In the GeneBase folder you will obtain three tab-delimited files: “gene_ontology.txt”, “gene_summary.txt” and “gene_table.txt”.

To import these files into GeneBase software, please go back to GeneBase tutorial step 1.3.

Section B - calculate_sequences.py

1. Go to the GeneBase folder.

2. If not already present, save a copy of the script file of interest in this folder.

Please note that, in order to correctly execute the script, you need to have the following files in the same folder:
- calculate_sequences.py;
- exon_intron.txt;
- FASTA file(s) with the downloaded chromosome sequences, in this example sequence.fasta and
sequence(1).fasta;
- file_list.txt (with a list of FASTA file names).

3. Double-click on the “calculate_sequences.py” script file and two windows will appear: the “Python Shell” and “IDLE”.

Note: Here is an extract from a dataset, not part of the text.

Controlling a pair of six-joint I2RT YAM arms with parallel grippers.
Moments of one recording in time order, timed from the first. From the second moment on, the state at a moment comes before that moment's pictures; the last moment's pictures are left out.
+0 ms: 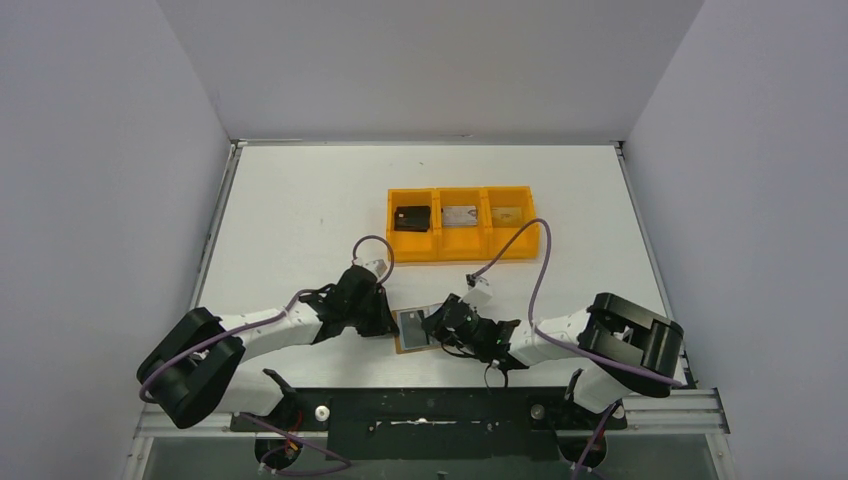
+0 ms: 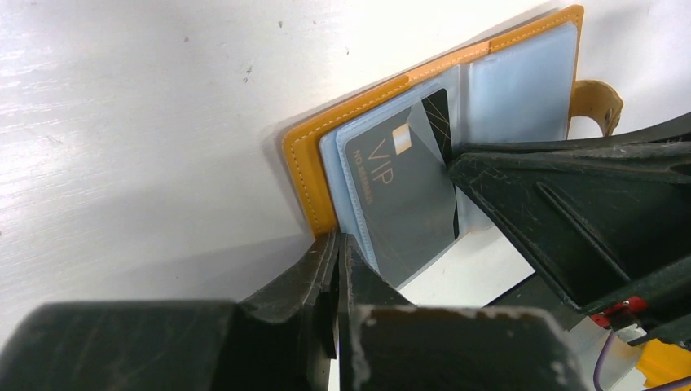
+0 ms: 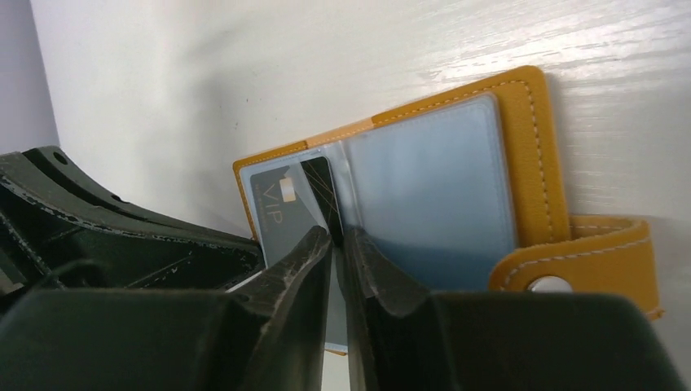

4. To execute the script, keeping the “calculate_sequences.py” window active, select “Run Module” from the “Run” menu.

5. The programme is finished when the message “Exon and intron sequences calculated” appears in the “Python Shell” (this could take some hours).

In the GeneBase folder you will obtain a tab-delimited file named “exon_intron_seq.tab”.

To import this file into GeneBase software, please go back to GeneBase tutorial step 2.3.